WHAT IS EXPECTED >>
Where a line of the material includes the string "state", copy that line.

RECORDED INFORMATION >>
____________________

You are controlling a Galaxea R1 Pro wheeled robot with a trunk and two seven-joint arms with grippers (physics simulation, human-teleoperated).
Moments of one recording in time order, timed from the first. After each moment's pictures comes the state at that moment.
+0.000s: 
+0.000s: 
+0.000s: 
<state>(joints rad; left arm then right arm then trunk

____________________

RESPONSE >>
Moments of one recording in time order, timed from the first. After each moment's pictures comes the state at that moment.
<state>(joints rad; left arm then right arm then trunk

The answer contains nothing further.